WestRiverrat's avatar

After reading both @Jaxk and @Pied_Pfeffer stories it is clear to me the reporters in question have never actually been shepherds or goat herders in the Rockies.

The ignorance in both stories is glaring.

Ron_C's avatar

The Fox news morning crew are spectacular for the length and breadth of their ignorance. Two dorky guys and a really mean spirited blond, what could go wrong?

Coloma's avatar

Hey now, don’t bash goat herders, I’m a goose herder. lol

josie's avatar

Not that I take prescription drugs (yet) but Americans can not buy prescription drugs from Canadian sources, even though the Canadians are willing and able to sell them.

WestRiverrat's avatar

@josie that has not been strictly true since 2006, unless it has changed again since the current administration took office.

josie's avatar

@WestRiverrat Since I don’t take medications, I might stand corrected. Answer withdrawn.

linguaphile's avatar

In Minnesota, possession of two joints (enough to make more than 4 people high) is a petty misdemeanor.

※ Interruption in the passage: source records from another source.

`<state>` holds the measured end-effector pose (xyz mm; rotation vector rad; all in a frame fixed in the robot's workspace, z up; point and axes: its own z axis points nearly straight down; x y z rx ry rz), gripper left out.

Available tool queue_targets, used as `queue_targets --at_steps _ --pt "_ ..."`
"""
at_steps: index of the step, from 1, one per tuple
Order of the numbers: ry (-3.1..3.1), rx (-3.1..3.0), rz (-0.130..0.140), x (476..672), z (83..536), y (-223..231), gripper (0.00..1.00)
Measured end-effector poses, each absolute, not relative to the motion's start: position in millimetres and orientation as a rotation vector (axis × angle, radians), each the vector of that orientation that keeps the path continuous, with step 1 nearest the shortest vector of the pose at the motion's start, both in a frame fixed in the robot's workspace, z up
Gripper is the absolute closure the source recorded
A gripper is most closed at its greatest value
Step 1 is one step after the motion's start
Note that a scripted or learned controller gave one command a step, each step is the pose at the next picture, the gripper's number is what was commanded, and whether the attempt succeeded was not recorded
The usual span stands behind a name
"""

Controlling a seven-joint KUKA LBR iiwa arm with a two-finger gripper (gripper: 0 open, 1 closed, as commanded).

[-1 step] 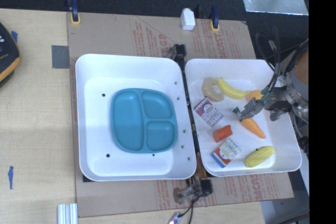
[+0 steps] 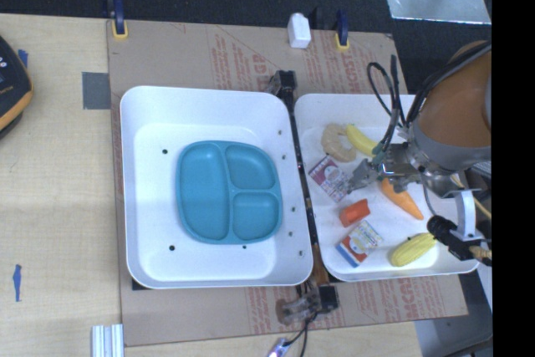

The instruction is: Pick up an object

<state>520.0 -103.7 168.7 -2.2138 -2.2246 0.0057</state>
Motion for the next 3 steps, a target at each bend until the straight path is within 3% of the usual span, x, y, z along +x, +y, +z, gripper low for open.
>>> queue_targets --at_steps 1,2,3 --pt "-2.224 -2.214 0.006 502.7 90.9 -92.2 0.0" --pt "-2.228 -2.211 0.007 503.1 101.5 -93.2 1.0" --pt "-2.226 -2.215 0.001 544.6 192.1 -30.3 1.0"
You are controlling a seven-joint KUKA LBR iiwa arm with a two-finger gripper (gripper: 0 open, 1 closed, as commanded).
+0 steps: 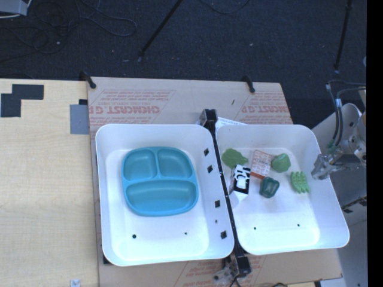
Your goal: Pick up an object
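Observation:
The right bin [281,238] holds several small objects in its upper half. A pale green leafy piece [234,157] lies near the divider, with a black and white block [241,180] just below it. A pink and white card [261,161] sits beside a green round piece [280,162]. A dark green pepper [269,188] lies below the card. A light green ridged piece [300,182] rests near the bin's right wall. My gripper [322,166] hovers at the right rim, just right of the ridged piece, with nothing seen in it.
The left bin [114,232] bears a blue divided plate [160,180]. A black divider [218,184] with clips runs between the bins. Cardboard [149,103] lies under both bins. Wooden bench top [42,190] stretches to the left, and cables cross the dark floor behind.

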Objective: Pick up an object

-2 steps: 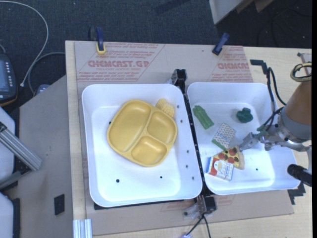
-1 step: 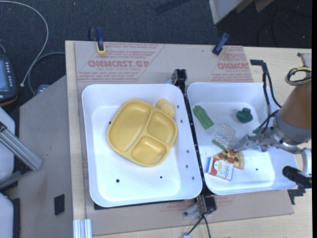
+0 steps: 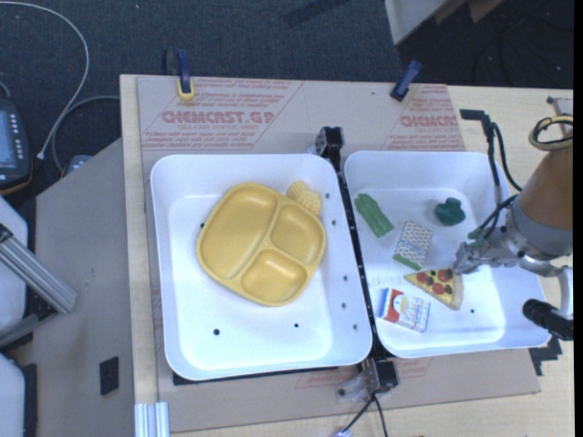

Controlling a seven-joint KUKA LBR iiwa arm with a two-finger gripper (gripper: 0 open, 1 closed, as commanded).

Possession of 15 mg of Oxycodone (not enough to get high) is a felony.

ETpro's avatar

@tom_g & @Blackberry These rules are necessary for protection. The anti-pot laws protect the wine, beer and liquor manufacturers; the sugar industry that supplies vintners and distillers; the tobacco industry; and the for-profit prison industry. They also protect a massive tax-funded war on drugs.

@SpatzieLover That one gets me steamed under the collar.

@Charles The carpool think I can at least understand. It’d require pulling over all cars using a carpool lane to ensure that at least two passengers were licensed drivers. But churches. I’m with you. They are one of the world’s biggest, most profitable businesses. Why can’t I set up a Church of the Almighty Dollar and get tax exempt status?

@Paradox25 Amen on that one. Go figure.

@marinelife That one bugs me too. I can grasp the right of salvage, but the time limit should at least ensure the original owner of the property is deceased.

@Coloma & @Trillian Oh lord, the Lobster rebellion of 1846. Thank goodness the Nevada Legislature has had the foresight to protect us from such a threat. Lobsters get quite an attitude when forced to live far from the ocean.

@GoldieAV16 That one sounds pretty silly, but in fairness to the City Council, when you hear why they passed it, it makes perfect sense in today’s litigious climate.

@Pied_Pfeffer If rule 1 actually exists, that’s a Blue Ribbon stupid law. But rule two at least ensures Frogs don’t die late at night.

@Coloma So it’s legal in California for a driverless car to tour the state so long as it stays below 60 MPH?

@Pied_Pfeffer Rule #6 makes perfect sense. They knew what would go viral if filmed and posted on YouTube.

downtide's avatar

(In the UK) A transsexual who legally changes their sex, and is married, must first annull the marriage, then change their legal sex on their ID etc, then if desired, they can exchange the marriage for a civil partnership. If they are already in a civil partnership the situation is reversed. This is because “marriage” is for heterosexual couples only and “civil partnership” is for homosexual couples only, even though the rights of each are identical.

@Pied_Pfeffer rule #6 makes sense to me – it allows for the making of porn movies, in which actors are paid. All them judges and lawmakers gotta get their fix of porn.

Jaxk's avatar

I just saw an old episode of Rawhide where Clint Eastwood was playing the piano and singing a love song. There should be a law against that.

Coloma's avatar

Ooh a great one in my area. You can swim in our raging river without a life jacket but if you are on an inner tube you must wear a floatation device! Uh, I am IN a floatation device but swimmers can drown themsleves at will. lol

ETpro's avatar

@Jaxk If singing badly is a crime, I’ll be doing time. :-)

@Coloma Time to float an amendment to that silly rule.